Было бы, однако, ошибкой остановиться на разногласиях, поставить после них точку, не сказав ни о чем другом, более общем, трудно поддающемся точному определению. Должен добавить, что это «общее» сложилось в моей памяти скорей под впечатлением от встреч и разговоров с Мережковским, чем от его книг. В давних его книгах было, конечно, много ценного, хотя и относятся они к области «исторических заслуг». В книгах эмигрантского периода ценного меньше, и самое стремление Мережковского соединить в них науку с красотами поэзии не удовлетворит ни подлинных ученых, ни сколько-нибудь требовательных поэтов…
Но человек он был удивительный, совершенно не похожий на других людей, внутренне обособленный, странный до крайности, — чем, конечно, и было вызвано его одиночество. Случалось с ним мысленно, безмолвно — не только устно или печатно — спорить, случалось даже негодовать на него, обещать самому себе расстаться с ним «вечным расставаньем»… Много было на это причин, помимо тех, которых я только что коснулся. Но потом случалось и спохватываться, самого себя упрекать: было все-таки в Мережковском что-то подкупающее и нельзя было этого не чувствовать!
До старости он пронес, может быть, сберег от «декадентства», которое оттого-то и пришлось ему по вкусу, — брезгливость к оплотнению, к «ожирению» души, инстинктивную враждебность к грубоватой житейской беззаботности, острый слух ко всему тому, что расплывчато, в ницшевском смысле слова можно назвать музыкой.

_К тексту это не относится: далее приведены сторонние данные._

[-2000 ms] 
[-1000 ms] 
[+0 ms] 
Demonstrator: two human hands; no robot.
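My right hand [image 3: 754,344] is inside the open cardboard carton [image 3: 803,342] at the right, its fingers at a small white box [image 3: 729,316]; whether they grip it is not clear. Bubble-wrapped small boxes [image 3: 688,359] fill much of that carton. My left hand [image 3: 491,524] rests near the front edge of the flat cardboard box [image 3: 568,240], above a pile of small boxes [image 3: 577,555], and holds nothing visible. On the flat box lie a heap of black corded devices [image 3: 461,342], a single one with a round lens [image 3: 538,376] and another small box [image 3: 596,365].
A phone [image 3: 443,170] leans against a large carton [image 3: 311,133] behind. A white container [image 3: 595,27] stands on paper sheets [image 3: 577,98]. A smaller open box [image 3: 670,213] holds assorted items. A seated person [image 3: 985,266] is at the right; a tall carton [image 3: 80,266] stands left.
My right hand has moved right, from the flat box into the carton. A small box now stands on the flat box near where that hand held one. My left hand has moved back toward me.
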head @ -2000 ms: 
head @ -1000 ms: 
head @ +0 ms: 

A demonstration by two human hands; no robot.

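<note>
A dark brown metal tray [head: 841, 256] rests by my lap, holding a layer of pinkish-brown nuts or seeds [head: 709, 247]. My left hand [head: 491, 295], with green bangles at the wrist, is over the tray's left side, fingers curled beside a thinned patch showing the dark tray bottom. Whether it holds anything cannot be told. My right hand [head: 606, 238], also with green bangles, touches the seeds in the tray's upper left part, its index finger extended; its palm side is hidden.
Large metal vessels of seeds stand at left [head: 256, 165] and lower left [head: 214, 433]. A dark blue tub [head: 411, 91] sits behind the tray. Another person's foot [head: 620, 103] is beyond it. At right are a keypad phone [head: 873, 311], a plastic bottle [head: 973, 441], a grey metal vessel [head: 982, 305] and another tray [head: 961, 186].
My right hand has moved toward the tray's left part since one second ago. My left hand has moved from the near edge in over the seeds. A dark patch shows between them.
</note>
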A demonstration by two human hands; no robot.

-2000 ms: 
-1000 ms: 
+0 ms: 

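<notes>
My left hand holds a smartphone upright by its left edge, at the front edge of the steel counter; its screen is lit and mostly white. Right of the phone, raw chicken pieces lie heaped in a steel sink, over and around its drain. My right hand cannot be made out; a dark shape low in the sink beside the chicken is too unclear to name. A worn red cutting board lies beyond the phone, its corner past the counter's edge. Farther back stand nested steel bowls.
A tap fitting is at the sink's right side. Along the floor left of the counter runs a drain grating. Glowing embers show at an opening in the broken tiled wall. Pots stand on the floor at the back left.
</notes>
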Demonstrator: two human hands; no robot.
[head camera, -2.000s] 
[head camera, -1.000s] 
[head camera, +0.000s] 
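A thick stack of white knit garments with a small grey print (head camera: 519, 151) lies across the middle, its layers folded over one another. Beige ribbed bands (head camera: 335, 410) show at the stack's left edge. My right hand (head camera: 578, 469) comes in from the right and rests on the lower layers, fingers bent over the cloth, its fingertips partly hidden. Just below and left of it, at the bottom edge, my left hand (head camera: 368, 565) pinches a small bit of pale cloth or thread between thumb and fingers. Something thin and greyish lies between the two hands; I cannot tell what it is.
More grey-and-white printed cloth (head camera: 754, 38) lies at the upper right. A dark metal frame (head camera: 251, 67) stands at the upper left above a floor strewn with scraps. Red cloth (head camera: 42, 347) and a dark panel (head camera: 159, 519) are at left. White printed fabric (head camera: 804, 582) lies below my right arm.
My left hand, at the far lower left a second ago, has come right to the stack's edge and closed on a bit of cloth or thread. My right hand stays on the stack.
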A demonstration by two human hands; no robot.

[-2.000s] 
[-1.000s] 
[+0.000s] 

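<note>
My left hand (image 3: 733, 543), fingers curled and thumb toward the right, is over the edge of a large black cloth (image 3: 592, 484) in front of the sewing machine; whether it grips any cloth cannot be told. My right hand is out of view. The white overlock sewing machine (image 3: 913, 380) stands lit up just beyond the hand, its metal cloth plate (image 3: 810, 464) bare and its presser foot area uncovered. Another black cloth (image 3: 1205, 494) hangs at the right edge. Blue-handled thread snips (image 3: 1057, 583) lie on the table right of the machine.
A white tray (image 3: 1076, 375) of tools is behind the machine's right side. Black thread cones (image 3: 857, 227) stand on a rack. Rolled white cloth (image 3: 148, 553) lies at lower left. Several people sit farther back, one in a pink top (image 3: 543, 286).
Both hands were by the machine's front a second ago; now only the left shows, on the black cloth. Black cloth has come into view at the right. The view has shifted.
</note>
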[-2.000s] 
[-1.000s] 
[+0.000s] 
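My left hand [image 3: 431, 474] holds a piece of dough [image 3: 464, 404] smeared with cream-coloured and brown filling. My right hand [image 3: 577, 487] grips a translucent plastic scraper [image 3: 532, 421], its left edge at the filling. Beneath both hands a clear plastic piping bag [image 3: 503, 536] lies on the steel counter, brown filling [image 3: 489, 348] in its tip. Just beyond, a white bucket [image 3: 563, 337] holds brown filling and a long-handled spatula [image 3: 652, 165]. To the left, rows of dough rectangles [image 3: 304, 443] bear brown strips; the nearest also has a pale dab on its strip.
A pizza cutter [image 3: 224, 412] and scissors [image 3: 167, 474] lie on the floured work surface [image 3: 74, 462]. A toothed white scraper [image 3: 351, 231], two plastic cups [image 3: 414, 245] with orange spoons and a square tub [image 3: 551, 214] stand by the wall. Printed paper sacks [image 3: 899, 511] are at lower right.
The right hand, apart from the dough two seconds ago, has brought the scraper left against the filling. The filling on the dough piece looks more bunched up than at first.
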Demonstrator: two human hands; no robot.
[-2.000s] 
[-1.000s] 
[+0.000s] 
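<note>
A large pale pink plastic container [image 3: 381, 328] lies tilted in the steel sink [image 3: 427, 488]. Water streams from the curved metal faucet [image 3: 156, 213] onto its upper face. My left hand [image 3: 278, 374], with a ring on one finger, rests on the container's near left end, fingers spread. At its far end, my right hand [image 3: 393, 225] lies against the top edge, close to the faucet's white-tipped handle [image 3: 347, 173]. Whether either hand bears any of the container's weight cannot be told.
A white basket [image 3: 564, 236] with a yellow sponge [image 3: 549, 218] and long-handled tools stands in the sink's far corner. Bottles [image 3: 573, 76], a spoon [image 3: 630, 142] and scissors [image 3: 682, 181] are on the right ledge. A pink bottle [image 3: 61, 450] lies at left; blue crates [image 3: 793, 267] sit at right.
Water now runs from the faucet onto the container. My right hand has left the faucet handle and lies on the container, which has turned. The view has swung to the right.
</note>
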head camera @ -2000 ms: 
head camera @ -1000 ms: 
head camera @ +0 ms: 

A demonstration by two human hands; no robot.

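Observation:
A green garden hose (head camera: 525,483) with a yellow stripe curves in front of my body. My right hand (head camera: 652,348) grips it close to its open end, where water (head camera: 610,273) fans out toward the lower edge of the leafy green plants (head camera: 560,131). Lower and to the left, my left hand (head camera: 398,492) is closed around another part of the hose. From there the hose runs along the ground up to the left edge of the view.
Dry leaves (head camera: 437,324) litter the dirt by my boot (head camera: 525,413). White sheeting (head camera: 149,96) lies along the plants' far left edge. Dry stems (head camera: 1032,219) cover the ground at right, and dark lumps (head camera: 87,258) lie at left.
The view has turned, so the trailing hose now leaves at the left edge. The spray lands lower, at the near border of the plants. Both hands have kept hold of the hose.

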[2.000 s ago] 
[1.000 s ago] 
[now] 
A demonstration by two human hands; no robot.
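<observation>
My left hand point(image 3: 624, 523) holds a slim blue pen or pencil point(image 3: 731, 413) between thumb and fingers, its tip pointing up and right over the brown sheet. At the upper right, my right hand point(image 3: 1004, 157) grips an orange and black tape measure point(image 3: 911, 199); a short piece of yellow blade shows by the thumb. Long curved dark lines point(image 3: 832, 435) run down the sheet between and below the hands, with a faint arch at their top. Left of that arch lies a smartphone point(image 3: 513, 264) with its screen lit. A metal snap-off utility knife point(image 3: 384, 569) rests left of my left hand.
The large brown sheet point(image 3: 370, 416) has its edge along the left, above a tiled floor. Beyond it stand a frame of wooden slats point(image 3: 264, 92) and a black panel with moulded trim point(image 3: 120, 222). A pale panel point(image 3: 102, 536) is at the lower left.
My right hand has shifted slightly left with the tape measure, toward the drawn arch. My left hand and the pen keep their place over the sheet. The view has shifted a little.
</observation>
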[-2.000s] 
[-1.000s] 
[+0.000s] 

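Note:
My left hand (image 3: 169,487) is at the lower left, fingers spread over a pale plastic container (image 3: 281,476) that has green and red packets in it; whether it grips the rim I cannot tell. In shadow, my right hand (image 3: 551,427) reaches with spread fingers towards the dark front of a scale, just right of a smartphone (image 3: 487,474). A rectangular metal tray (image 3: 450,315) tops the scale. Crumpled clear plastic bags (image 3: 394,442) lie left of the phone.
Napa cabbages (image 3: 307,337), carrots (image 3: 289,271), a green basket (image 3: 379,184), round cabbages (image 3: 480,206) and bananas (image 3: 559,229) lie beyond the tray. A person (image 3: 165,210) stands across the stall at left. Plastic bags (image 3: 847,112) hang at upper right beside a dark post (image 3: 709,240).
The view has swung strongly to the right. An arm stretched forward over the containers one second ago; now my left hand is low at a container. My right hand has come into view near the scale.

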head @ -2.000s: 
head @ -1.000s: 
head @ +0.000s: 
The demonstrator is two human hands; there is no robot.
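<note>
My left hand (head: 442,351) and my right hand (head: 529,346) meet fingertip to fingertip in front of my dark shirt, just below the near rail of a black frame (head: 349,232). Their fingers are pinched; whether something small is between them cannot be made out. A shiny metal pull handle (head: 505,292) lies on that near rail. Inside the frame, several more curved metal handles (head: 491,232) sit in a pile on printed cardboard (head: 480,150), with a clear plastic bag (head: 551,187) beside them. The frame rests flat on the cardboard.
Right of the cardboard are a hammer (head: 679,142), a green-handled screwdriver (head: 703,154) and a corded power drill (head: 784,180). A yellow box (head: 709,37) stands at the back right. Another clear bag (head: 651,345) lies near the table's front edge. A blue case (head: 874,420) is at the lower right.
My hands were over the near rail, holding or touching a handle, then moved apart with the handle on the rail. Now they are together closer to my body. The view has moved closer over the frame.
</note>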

Мережковский по некоторым своим чертам был очень русским человеком. Но был он и безотчетно непримирим к некоторым чертам, — увы! тоже типично русским: помню, когда-то раскрыл он книгу, стал читать вслух что-то в таком приблизительно стиле: «Ну, батенька-с, хлопнем-ка еще по одной… с селедочкой-то, а?» и отшвырнул книгу с дрожью внезапного отвращения. Его «анти-батенькин» внутренний склад был так очевиден, что наши отечественные рубахи-парни и души нараспашку всех типов неизменно шарахались от него, как от огня. Однажды Мережковский с явным сочувствием сказал о Чаадаеве, что это был первый русский эмигрант, — очень метко, очень глубоко! Но эмигрантом прирожденным был-то, в сущности, и он сам, потому что — независимо от политического строя — было всегда ему в России как-то неуютно и страшновато, а если где и дышалось ему легко, то лишь в Петербурге, куда не все неискоренимо русское, в «батенькиной» духовной тональности, и доходило.
Но это-то в нем и прельщало. Блок, человек, видевший все недостатки Мережковского, но — в отличие от Андрея Белого — человек твердый, верный, без лукавства и готовности кого угодно высмеять, — записал в дневнике, что после одного собрания ему хотелось поцеловать Мережковскому руку: за то, что он царь «над всеми Адриановыми». Запись эту нетрудно расшифровать, — потому что многим из знавших Мережковского хотелось иногда тоже поклониться ему и поблагодарить. За что? Не только за прошлое. За пример органически музыкального восприятия литературы и жизни. За стойкость в защите музыки. За постоянный, безмолвный упрек обыденщине и обывательщине, в какой бы форме они ни проявлялись. За внимание к тому, что одно только и достойно внимания, за интерес к тому, чем только и стоит интересоваться. За рассеянность к пустякам, за постепенное, неизменное увядание в обществе, которое пустяками бывало занято. За грусть, наконец, которая «чище и прекраснее веселья» и все собой облагораживает.
Слова как будто неясные. Но то, что было в Мережковском лучшего — и что почувствовал Блок, — не вполне ясно тоже. Формальная точность выражений могла бы оказаться в воспоминаниях о нем обманчивой и увести от него совсем далеко.